Ontos has no wares to sell
Software house Ontos has been forced to withdraw from the European market because it has no product to sell.
It moved its Unix-based middleware product into maintenance in September 1997, but has admitted it does not expect the last version of NT to appear until May.
Jay Lyons, Ontos chief operating officer, said: 'The focus of the company will be on a new platform and new markets. We want to gain mind share and market share before we enter Europe again. Our future approach will be via third-party distributors, but not until the start of 1999 because we want to gain credibility first.'
He admitted: 'Our sales organisations in the UK and Germany were waiting patiently for over a year to supply product, but we've now closed them, although they still exist as legal entities.'
The organisation was established 10 years ago as an object database supplier, but became a middleware vendor about three years ago. Its Unix product, for Sun's Solaris operating system, enabled object-oriented applications to access data stored in relational databases.

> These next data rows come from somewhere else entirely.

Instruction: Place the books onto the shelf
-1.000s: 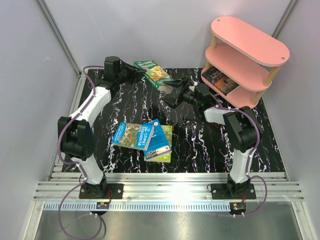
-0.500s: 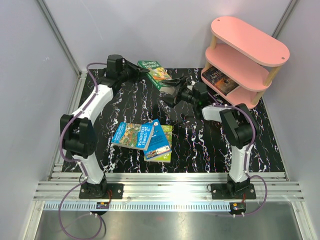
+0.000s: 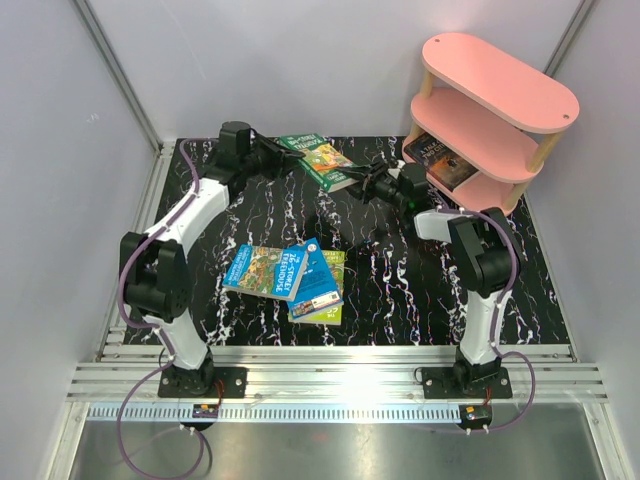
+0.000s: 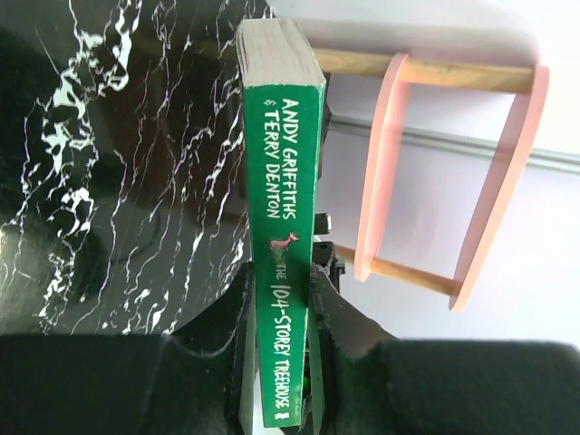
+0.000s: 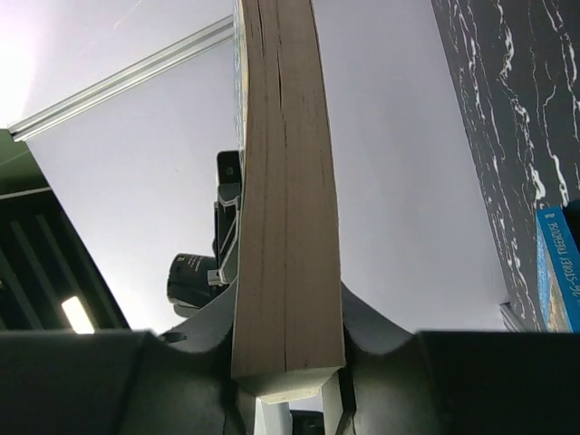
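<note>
A dark green book (image 3: 323, 160) hangs above the back of the table, held from both ends. My left gripper (image 3: 284, 153) is shut on its spine end; in the left wrist view the green spine (image 4: 288, 227) runs up between the fingers of that gripper (image 4: 282, 294). My right gripper (image 3: 359, 182) is shut on the opposite side, its fingers pressed on the page edge (image 5: 285, 208) of the book at the jaws (image 5: 288, 313). The pink shelf (image 3: 495, 85) stands at the back right, with a dark book (image 3: 440, 158) on its bottom tier.
Two blue books (image 3: 258, 270) (image 3: 312, 281) and a yellow-green one (image 3: 337, 288) lie overlapping on the black marbled table (image 3: 400, 290). A blue book spine (image 5: 557, 272) shows at the right wrist view's edge. Grey walls close in the back and sides.
The left arm carried the green book to the right. The right gripper moved onto the book's free edge and went from wide open to shut on it.
</note>
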Controlling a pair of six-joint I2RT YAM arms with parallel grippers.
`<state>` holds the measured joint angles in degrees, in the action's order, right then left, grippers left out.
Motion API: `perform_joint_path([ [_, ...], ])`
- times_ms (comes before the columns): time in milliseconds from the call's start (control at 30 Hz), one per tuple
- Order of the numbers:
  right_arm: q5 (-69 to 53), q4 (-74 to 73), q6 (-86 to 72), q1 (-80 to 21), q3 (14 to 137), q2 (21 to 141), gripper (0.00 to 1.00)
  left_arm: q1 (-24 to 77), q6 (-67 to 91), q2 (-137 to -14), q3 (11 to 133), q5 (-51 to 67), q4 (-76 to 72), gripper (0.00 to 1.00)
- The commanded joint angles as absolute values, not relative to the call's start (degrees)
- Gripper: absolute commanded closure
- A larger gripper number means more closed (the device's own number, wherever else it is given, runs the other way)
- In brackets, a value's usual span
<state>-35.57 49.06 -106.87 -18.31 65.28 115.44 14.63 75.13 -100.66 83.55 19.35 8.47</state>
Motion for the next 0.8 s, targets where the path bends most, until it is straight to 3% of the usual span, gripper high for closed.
perform_joint_path([
  [0, -30.67, 48.69, -105.82, -13.63, 63.20, 110.93, 1.00, 14.32, 72.52, -95.80, 83.76, 23.11, 5.18, 1.00],
  [133, -32.51, 45.54, -102.23, -9.60, 61.26, 107.67, 1.00, 16.86, 67.87, -96.85, 84.46, 24.78, 5.89, 1.00],
  [233, -34.97, 38.80, -96.19, -4.86, 59.16, 102.76, 1.00, 19.24, 64.87, -98.34, 85.78, 27.15, 7.11, 0.92],
  [367, -36.12, 20.52, -82.47, 3.06, 58.36, 93.89, 1.00, 20.65, 59.60, -99.40, 85.26, 29.26, 8.96, 0.61],
  [467, -36.30, 13.10, -77.08, 7.98, 56.62, 88.95, 1.00, 20.13, 58.19, -99.23, 82.98, 30.67, 9.93, 0.49],
  [767, -34.81, 16.53, -77.79, 14.94, 50.62, 84.81, 1.00, 18.81, 57.22, -97.82, 79.19, 31.90, 10.37, 0.45],
])
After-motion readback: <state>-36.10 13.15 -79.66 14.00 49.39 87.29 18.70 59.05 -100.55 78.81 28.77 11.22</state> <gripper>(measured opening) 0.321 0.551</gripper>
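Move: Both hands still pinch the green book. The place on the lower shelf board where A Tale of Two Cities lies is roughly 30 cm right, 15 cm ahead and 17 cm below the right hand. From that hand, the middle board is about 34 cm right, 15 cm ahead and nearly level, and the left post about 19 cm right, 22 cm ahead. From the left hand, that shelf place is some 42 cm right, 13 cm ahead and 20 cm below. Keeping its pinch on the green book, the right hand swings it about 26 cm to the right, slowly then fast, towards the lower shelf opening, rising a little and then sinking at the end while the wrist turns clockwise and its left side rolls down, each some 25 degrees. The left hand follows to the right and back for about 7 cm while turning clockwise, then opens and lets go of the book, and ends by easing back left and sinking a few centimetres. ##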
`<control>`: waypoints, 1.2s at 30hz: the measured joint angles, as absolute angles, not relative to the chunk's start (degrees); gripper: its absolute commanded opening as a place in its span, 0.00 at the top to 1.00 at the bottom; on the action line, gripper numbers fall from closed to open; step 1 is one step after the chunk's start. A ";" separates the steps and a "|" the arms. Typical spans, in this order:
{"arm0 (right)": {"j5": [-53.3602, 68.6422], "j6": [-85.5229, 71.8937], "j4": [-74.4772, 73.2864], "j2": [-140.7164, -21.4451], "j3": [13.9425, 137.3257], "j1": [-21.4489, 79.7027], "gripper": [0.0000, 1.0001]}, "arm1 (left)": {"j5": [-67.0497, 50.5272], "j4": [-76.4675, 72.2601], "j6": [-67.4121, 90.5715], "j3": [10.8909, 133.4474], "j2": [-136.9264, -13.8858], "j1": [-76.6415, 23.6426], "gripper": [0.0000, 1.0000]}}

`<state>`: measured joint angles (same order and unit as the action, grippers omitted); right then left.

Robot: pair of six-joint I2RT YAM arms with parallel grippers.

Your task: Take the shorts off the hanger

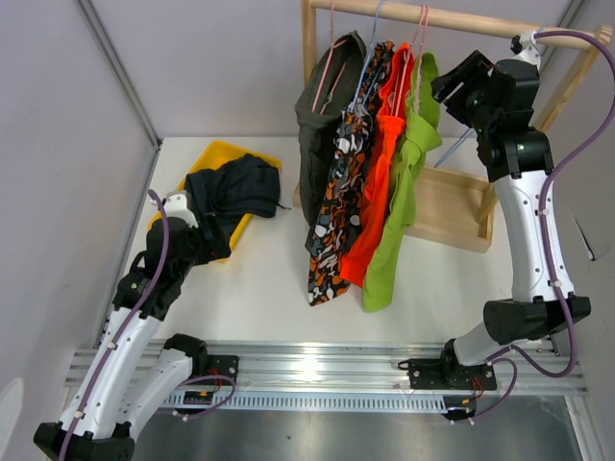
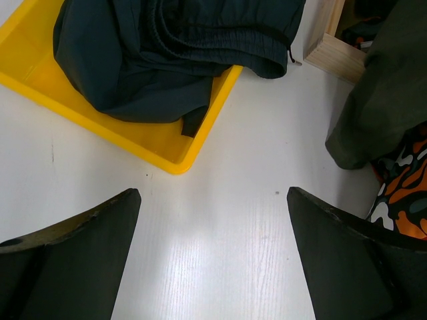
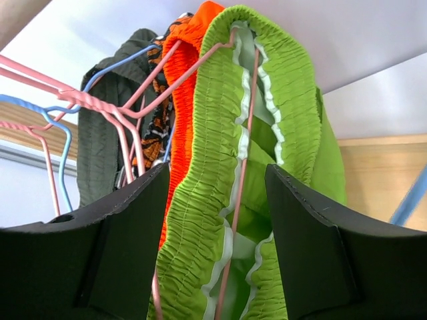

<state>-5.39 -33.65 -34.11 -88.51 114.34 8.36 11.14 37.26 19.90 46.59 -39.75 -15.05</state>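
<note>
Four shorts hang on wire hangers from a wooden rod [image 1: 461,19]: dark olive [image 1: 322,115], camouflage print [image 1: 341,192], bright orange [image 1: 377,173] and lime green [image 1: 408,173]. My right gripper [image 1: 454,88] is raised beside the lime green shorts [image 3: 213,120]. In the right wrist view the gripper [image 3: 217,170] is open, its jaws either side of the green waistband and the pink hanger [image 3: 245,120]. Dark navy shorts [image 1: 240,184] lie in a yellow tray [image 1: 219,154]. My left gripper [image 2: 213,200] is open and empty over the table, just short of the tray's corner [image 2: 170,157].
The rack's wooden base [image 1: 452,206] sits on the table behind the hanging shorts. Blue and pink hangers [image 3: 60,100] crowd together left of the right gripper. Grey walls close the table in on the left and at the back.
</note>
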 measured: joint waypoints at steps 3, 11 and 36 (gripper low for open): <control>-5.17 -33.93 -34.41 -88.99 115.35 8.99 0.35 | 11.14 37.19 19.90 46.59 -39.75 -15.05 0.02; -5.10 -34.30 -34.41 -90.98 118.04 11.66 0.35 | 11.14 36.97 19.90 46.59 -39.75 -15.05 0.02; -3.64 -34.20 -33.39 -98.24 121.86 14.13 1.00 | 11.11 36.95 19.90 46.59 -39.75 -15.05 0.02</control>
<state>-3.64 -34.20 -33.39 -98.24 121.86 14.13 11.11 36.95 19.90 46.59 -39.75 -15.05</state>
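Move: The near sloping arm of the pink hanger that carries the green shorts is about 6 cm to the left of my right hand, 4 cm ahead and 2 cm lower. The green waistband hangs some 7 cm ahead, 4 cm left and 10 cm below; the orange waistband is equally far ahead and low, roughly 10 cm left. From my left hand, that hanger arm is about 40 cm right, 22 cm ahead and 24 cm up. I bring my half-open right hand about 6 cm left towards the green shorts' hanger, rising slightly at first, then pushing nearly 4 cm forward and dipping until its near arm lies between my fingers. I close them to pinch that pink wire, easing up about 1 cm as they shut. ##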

The NT version has been rewritten, following Ontos decision last summer to axe its development team of up to 60.
It has since hired about 20 additional developers to undertake the project, but has been surviving on venture capital funding from New York-based Wolfensohn Partners ever since. Ontos has 30 personnel employed in the US, after axing its three UK-based and two German staff, but has hired Stephen Ford as vice president of sales.
Peter Chaplin, former managing director of Ontos UK, said: 'I have left Ontos to set up a new company. Ontos is developing a new range of products that weren't going to be available until later in the year, so it didn't seem sensible to wait until then.'
He added he was setting up a company, Stepsoft, to focus on data navigation but may work with Ontos in the future.